Step-by-step explanation:
To find the angular velocity of the merry-go-round after the boy jumps on, conservation of angular momentum must be applied. The boy running tangent to the rim can be treated as a point mass, so the angular momentum he contributes when jumping on is his linear momentum times the radius of the merry-go-round. Before the boy jumps on, the angular momentum of the system is zero because the merry-go-round is at rest.

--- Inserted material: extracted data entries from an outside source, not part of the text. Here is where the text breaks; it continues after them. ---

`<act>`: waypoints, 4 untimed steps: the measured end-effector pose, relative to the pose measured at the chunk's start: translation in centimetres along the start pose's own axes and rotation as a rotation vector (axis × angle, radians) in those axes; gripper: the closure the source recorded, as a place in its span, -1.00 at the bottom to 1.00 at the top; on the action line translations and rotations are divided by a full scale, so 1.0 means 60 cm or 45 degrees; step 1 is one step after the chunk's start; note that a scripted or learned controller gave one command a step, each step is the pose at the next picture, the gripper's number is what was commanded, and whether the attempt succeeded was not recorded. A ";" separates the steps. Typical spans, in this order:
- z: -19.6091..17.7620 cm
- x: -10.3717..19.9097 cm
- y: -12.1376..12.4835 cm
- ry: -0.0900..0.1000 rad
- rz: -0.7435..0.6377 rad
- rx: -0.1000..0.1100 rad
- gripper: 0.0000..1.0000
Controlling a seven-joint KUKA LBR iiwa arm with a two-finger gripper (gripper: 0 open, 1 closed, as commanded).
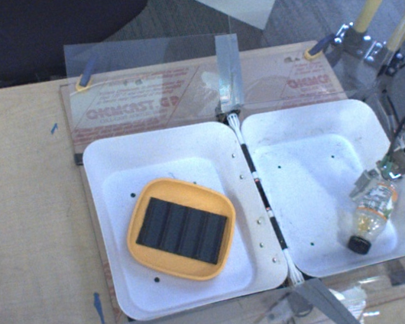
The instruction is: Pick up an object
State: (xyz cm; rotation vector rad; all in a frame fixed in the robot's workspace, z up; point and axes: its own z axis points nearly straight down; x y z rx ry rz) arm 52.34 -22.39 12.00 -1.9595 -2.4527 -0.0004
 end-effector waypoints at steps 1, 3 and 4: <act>0.052 0.042 -0.008 -0.008 -0.040 -0.011 -1.00; 0.052 0.126 -0.041 -0.006 0.156 -0.013 -1.00; 0.051 0.197 -0.018 -0.009 -0.258 -0.015 -1.00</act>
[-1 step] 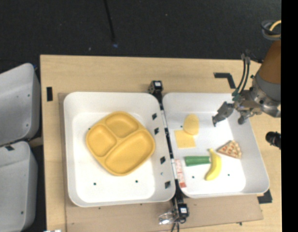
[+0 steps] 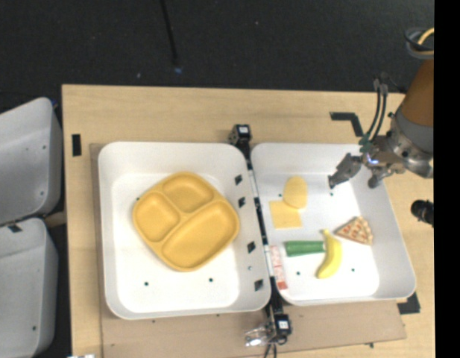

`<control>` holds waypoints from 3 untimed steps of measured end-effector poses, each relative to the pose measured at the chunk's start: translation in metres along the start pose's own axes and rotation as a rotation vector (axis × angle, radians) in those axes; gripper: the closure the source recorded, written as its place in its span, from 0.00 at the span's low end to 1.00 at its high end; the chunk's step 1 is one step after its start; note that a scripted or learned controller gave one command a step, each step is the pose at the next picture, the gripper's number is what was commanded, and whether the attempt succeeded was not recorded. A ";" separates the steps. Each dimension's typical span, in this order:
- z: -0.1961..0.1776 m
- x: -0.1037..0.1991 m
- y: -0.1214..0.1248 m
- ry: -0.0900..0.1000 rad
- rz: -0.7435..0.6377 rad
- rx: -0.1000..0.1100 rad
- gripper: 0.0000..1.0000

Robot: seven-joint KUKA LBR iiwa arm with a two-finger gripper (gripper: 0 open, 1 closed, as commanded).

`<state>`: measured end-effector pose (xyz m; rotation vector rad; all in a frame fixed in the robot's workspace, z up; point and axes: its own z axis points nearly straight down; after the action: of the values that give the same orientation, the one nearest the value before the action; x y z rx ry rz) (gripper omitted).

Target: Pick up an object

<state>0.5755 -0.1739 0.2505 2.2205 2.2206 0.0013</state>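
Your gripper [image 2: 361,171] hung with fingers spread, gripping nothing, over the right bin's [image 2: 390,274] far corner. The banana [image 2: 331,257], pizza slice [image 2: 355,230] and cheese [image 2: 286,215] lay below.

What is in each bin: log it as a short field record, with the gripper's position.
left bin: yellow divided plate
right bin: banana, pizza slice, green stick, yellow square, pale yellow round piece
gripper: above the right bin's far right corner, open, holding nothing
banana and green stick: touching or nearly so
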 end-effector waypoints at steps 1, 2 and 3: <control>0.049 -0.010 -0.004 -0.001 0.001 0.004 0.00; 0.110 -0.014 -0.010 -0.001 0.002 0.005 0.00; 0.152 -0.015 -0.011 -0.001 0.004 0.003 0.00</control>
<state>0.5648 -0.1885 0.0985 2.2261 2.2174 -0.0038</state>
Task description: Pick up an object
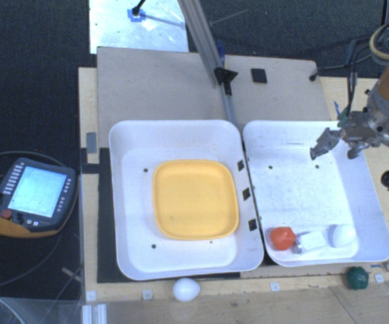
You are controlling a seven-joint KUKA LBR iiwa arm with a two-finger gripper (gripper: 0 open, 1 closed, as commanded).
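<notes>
A yellow square plate (196,199) lies in the left bin (130,181). Along the right bin's (302,181) near edge sit a small red-orange object (282,237), a white elongated piece (310,241) and a white rounded object (342,235). My gripper (338,146) hangs over the far right part of the right bin, well away from those objects. Its two fingers (321,147) are spread apart with nothing between them.
A white egg-shaped object (187,289) and a dark green ball (356,277) rest on the bench in front of the bins. A teach pendant (32,196) lies to the left. A slanted metal pole (204,32) stands behind the bins.
</notes>
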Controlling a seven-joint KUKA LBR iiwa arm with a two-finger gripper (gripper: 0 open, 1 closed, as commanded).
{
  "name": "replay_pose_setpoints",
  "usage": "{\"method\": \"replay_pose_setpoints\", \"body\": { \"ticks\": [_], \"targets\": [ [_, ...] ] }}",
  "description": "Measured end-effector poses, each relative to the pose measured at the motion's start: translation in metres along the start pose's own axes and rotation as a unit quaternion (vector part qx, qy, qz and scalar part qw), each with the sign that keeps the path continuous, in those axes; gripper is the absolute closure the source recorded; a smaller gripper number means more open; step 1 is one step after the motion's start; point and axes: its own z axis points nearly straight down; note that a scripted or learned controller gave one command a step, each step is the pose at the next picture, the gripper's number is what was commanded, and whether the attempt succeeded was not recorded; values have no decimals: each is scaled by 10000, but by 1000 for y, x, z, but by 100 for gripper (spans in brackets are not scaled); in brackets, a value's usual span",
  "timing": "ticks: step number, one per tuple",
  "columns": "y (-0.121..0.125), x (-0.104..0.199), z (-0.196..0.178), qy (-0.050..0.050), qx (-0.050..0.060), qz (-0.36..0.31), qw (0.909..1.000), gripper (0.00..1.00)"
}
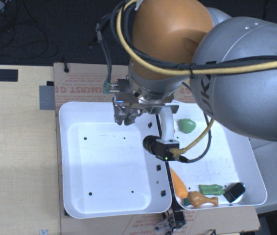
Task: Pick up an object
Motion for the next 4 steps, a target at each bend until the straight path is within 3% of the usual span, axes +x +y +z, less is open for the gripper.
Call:
{"method": "replay_pose_setpoints", "body": {
  "ticks": [1, 2, 3, 4],
  "targets": [
    [-35, 50, -16, -3, 4, -6, 10000, 100],
    [22, 47, -100, -1, -47, 25, 10000, 100],
    [15, -17, -175, -7, -39, 45, 10000, 100],
    [-44, 51, -170, -7, 16, -17, 10000, 100]
  ]
}}
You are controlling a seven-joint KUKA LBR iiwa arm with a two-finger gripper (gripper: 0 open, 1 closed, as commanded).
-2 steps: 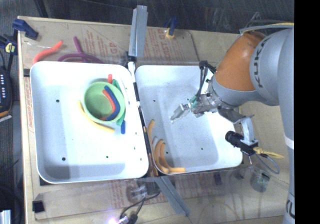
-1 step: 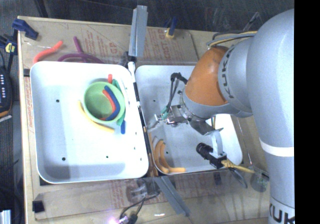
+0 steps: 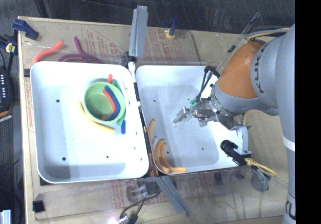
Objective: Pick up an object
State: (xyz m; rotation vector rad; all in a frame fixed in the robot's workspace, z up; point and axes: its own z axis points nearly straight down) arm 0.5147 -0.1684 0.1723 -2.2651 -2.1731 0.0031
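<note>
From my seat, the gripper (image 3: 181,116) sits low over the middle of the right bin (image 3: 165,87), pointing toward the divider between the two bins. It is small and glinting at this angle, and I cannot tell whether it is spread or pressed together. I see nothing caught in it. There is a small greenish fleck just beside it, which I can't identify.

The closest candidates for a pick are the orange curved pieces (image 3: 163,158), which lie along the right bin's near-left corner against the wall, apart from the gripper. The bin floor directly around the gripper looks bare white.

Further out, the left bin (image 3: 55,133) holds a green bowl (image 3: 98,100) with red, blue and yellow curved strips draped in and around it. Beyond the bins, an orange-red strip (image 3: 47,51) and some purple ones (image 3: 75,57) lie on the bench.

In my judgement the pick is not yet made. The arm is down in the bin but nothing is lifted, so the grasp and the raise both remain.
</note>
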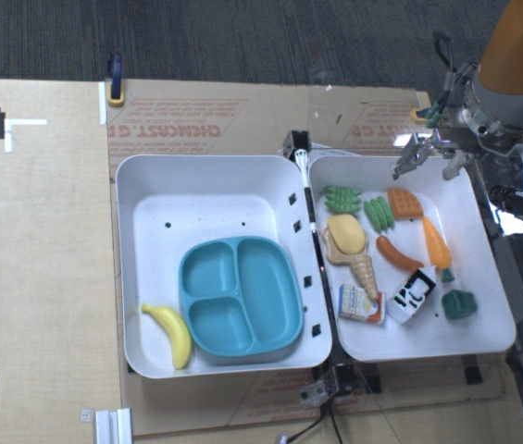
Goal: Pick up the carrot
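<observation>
From the overhead camera, we judged the approach step was in hand: the gripper (428, 158) hung above the right bin's (492, 276) far rim, its fingers apart and holding nothing. The carrot (436, 244) lay in that bin by the right wall, nearer the camera than the claw, well apart. Next, we judged, it needed to travel over the carrot and descend.

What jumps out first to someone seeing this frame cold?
Probably the teal divided plate in the left bin, with a yellow banana lying beside it at the front left. Next, the cluster of toy food in the right bin, including the orange carrot near its right side. The gripper hangs over that bin's far right corner, apart from the carrot.
</observation>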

Thus, the total angular momentum before and after the event will remain the same. The linear momentum of the boy is the product of his mass and velocity (50 kg × 4.0 m/s = 200 kg·m/s), which, multiplied by the radius (2.0 m), gives us the angular momentum he contributes. To calculate the angular velocity, we divide this angular momentum by the total moment of inertia of the system, which is the sum of the merry-go-round and the boy's moment of inertia about the axis of rotation (which since he is treated as a point mass, is just his mass times the radius squared).
The boy's moment of inertia will be 50 kg × (2.0 m)2 = 200 kg·m2. Adding this to the merry-go-round's moment of inertia (300 kg·m2 + 200 kg·m2 = 500 kg·m2), we use the formula:
L = Iω
Where L is the angular momentum, I is the total moment of inertia, and ω is the angular velocity. Solving for ω gives us:
ω = L / I = (200 kg·m/s × 2.0 m) / 500 kg·m2 = 0.8 rad/s
Therefore, the angular velocity after the boy jumps on the merry-go-round is 0.8 rad/s.